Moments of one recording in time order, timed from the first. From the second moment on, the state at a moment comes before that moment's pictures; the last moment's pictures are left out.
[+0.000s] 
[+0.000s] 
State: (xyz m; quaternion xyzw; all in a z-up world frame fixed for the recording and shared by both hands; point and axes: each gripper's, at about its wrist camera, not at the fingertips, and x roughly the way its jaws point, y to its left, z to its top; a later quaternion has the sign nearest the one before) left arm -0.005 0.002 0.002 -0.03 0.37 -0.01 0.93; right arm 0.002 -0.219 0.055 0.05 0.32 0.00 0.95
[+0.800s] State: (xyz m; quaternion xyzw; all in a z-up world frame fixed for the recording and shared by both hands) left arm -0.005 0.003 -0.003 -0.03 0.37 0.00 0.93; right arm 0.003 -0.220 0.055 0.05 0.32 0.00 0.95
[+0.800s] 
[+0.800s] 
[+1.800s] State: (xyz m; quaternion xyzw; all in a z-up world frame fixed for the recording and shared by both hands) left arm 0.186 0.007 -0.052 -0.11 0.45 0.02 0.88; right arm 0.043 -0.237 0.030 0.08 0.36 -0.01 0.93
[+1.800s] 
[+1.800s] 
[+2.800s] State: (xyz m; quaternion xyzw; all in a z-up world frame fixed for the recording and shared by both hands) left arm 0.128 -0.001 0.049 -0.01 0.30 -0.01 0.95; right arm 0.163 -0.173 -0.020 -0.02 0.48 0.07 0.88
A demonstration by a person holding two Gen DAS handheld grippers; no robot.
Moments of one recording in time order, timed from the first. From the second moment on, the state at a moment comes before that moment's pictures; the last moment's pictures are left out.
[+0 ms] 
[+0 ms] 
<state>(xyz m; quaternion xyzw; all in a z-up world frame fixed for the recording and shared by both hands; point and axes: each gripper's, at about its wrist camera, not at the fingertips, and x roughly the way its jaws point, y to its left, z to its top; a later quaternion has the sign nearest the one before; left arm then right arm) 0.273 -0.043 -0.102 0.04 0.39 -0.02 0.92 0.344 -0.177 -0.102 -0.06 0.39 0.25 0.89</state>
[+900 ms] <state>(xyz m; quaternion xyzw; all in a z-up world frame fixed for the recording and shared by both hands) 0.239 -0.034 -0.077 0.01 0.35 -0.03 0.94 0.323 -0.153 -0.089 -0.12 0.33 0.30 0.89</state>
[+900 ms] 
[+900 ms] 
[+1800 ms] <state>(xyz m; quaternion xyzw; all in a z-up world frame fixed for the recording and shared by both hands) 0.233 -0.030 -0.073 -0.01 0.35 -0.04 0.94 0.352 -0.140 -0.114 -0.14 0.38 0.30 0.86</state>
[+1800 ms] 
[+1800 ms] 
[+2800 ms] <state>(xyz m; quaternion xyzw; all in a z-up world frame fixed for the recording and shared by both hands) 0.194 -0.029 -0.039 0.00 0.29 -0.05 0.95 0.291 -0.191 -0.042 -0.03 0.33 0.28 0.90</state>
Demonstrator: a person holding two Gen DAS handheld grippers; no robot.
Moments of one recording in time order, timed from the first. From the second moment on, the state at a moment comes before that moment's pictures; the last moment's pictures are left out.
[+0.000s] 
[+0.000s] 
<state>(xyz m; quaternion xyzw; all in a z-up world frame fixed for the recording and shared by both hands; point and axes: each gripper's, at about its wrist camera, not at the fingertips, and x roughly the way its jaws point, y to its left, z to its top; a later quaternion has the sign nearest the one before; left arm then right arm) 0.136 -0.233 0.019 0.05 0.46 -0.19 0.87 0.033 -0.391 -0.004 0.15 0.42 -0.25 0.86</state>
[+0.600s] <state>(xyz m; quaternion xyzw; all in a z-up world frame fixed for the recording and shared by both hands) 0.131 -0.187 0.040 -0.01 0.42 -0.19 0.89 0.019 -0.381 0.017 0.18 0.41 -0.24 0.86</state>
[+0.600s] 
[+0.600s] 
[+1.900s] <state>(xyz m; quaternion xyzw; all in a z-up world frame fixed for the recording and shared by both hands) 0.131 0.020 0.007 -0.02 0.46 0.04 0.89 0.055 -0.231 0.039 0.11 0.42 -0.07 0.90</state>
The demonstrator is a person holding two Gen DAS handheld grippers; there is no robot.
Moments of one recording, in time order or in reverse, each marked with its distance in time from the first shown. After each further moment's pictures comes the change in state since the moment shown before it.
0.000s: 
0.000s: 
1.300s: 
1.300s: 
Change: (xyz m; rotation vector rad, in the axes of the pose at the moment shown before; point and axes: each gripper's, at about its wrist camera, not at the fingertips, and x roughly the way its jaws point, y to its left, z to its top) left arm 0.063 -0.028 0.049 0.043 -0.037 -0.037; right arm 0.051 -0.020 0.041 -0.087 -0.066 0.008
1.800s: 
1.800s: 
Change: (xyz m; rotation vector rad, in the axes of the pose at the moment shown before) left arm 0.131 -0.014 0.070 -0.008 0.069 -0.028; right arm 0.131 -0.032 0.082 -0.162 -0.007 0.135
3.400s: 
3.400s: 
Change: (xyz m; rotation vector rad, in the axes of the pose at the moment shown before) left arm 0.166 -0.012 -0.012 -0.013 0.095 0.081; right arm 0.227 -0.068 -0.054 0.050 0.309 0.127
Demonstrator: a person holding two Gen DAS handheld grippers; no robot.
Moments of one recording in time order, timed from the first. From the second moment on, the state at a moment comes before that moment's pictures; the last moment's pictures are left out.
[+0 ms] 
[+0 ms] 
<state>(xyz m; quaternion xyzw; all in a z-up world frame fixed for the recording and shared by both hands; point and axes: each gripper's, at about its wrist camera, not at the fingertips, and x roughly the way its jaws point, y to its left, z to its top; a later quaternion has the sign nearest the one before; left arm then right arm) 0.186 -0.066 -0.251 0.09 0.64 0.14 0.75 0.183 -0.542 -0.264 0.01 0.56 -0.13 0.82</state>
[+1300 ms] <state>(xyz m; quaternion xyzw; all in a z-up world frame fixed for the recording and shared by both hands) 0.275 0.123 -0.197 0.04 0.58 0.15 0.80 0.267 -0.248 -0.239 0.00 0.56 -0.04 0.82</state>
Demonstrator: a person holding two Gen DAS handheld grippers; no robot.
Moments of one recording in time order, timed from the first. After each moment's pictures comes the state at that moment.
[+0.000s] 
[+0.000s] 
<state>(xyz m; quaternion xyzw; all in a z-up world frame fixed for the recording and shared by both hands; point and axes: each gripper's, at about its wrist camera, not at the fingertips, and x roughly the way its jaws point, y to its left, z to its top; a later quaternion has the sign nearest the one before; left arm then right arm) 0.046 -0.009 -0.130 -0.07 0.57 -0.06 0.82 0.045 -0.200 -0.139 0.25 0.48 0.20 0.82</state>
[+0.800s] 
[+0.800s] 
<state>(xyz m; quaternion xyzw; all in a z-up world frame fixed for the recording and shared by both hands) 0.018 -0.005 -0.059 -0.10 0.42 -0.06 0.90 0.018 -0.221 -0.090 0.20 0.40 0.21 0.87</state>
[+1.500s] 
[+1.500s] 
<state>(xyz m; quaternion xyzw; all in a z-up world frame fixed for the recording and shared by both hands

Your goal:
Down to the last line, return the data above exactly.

Exercise response:
Moments of one recording in time order, timed from the first. From the second moment on, the state at a moment comes before that moment's pictures; the last moment's pictures are left out.
[+0.000s] 
[+0.000s] 
State: (xyz m; quaternion xyzw; all in a z-up world frame fixed for the recording and shared by both hands; point and axes: each gripper's, at about its wrist camera, not at the fingertips, and x roughly the way its jaws point, y to its left, z to its top; a later quaternion has the sign nearest the one before) left arm -0.005 0.002 0.002 -0.03 0.37 -0.01 0.93; right arm 0.002 -0.219 0.055 0.05 0.32 0.00 0.95
[+0.800s] State: (xyz m; quaternion xyzw; all in a z-up world frame fixed for the recording and shared by both hands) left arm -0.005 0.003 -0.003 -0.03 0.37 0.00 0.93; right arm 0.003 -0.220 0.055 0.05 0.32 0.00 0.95
[+0.800s] 
[+0.800s] 
[+1.800s] State: (xyz m; quaternion xyzw; all in a z-up world frame fixed for the recording and shared by both hands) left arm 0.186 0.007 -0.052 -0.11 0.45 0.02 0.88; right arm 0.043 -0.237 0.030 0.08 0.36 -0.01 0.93
[+1.800s] 
[+1.800s] 
[+2.800s] State: (xyz m; quaternion xyzw; all in a z-up world frame fixed for the recording and shared by both hands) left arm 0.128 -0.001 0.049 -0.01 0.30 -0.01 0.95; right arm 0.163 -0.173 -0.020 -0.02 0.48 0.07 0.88
A demonstration by a person holding two Gen DAS handheld grippers; no robot.
Moments of one recording in time order, timed from the first. From the second moment on, the state at a moment comes before that moment's pictures; the last moment's pictures are left out.
[+0 ms] 
[+0 ms] 
<state>(xyz m; quaternion xyzw; all in a z-up world frame fixed for the recording and shared by both hands; point and axes: each gripper's, at about its wrist camera, not at the fingertips, and x roughly the way its jaws point, y to its left, z to its top; a later quaternion has the sign nearest the one before; left arm then right arm) 0.273 -0.043 -0.102 0.04 0.39 -0.02 0.92 0.344 -0.177 -0.102 -0.06 0.39 0.25 0.89</state>
[+900 ms] <state>(xyz m; quaternion xyzw; all in a z-up world frame fixed for the recording and shared by both hands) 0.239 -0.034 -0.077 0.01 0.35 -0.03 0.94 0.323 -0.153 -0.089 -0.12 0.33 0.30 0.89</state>
[+900 ms] 
[+900 ms] 
[+1800 ms] <state>(xyz m; quaternion xyzw; all in a z-up world frame fixed for the recording and shared by both hands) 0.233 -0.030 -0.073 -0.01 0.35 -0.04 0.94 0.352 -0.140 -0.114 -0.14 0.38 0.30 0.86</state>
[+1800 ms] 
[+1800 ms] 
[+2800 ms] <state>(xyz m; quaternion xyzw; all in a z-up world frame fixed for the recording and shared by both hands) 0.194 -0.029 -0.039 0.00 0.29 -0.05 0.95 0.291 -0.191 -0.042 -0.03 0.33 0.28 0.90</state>
Demonstrator: a person holding two Gen DAS handheld grippers; no robot.
Moments of one recording in time order, timed from the first. From the second moment on, the state at a moment comes before that moment's pictures; the last moment's pictures are left out.
[+0.000s] 
[+0.000s] 
<state>(xyz m; quaternion xyzw; all in a z-up world frame fixed for the recording and shared by both hands; point and axes: each gripper's, at about its wrist camera, not at the fingertips, and x roughly the way its jaws point, y to its left, z to its top; a later quaternion has the sign nearest the one before; left arm then right arm) 0.136 -0.233 0.019 0.05 0.46 -0.19 0.87 0.033 -0.391 -0.004 0.15 0.42 -0.25 0.86</state>
[+0.600s] <state>(xyz m; quaternion xyzw; all in a z-up world frame fixed for the recording and shared by both hands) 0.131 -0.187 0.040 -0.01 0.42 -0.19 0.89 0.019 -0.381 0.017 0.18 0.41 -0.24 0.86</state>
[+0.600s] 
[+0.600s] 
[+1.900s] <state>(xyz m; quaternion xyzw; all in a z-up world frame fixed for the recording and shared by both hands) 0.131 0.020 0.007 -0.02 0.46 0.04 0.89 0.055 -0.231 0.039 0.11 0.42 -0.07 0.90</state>
The demonstrator is a person holding two Gen DAS handheld grippers; there is no robot.
Moments of one recording, in time order or in reverse, each marked with its distance in time from the first shown. After each further moment's pictures comes the change in state since the moment shown before it.
0.000s: 
0.000s: 
1.300s: 
1.300s: 
Change: (xyz m; rotation vector rad, in the axes of the pose at the moment shown before; point and axes: each gripper's, at about its wrist camera, not at the fingertips, and x roughly the way its jaws point, y to its left, z to its top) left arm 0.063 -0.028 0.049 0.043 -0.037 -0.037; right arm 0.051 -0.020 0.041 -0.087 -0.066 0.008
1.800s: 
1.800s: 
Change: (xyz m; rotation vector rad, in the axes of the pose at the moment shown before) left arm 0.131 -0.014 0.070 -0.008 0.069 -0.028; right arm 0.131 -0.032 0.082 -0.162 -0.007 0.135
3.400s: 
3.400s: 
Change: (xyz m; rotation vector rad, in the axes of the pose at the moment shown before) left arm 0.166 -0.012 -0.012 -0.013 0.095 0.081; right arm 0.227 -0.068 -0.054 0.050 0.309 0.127
Demonstrator: a person holding two Gen DAS handheld grippers; no robot.
Moments of one recording in time order, timed from the first. From the second moment on, the state at a moment comes before that moment's pictures; the last moment's pictures are left out.
[+0 ms] 
[+0 ms] 
<state>(xyz m; quaternion xyzw; all in a z-up world frame fixed for the recording and shared by both hands; point and axes: each gripper's, at about its wrist camera, not at the fingertips, and x roughly the way its jaws point, y to its left, z to its top; a later quaternion has the sign nearest the one before; left arm then right arm) 0.186 -0.066 -0.251 0.09 0.64 0.14 0.75 0.183 -0.542 -0.264 0.01 0.56 -0.13 0.82</state>
[+1300 ms] <state>(xyz m; quaternion xyzw; all in a z-up world frame fixed for the recording and shared by both hands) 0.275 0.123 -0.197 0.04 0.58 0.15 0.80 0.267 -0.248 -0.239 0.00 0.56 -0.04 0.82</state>
Demonstrator: a person holding two Gen DAS handheld grippers; no robot.
Moments of one recording in time order, timed from the first. After each moment's pictures comes the state at that moment.
[+0.000s] 
[+0.000s] 
<state>(xyz m; quaternion xyzw; all in a z-up world frame fixed for the recording and shared by both hands; point and axes: each gripper's, at about its wrist camera, not at the fingertips, and x roughly the way its jaws point, y to its left, z to its top; a later quaternion has the sign nearest the one before; left arm then right arm) 0.046 -0.009 -0.130 -0.07 0.57 -0.06 0.82 0.045 -0.200 -0.139 0.25 0.48 0.20 0.82</state>
[+0.800s] 
[+0.800s] 
<state>(xyz m; quaternion xyzw; all in a z-up world frame fixed for the recording and shared by both hands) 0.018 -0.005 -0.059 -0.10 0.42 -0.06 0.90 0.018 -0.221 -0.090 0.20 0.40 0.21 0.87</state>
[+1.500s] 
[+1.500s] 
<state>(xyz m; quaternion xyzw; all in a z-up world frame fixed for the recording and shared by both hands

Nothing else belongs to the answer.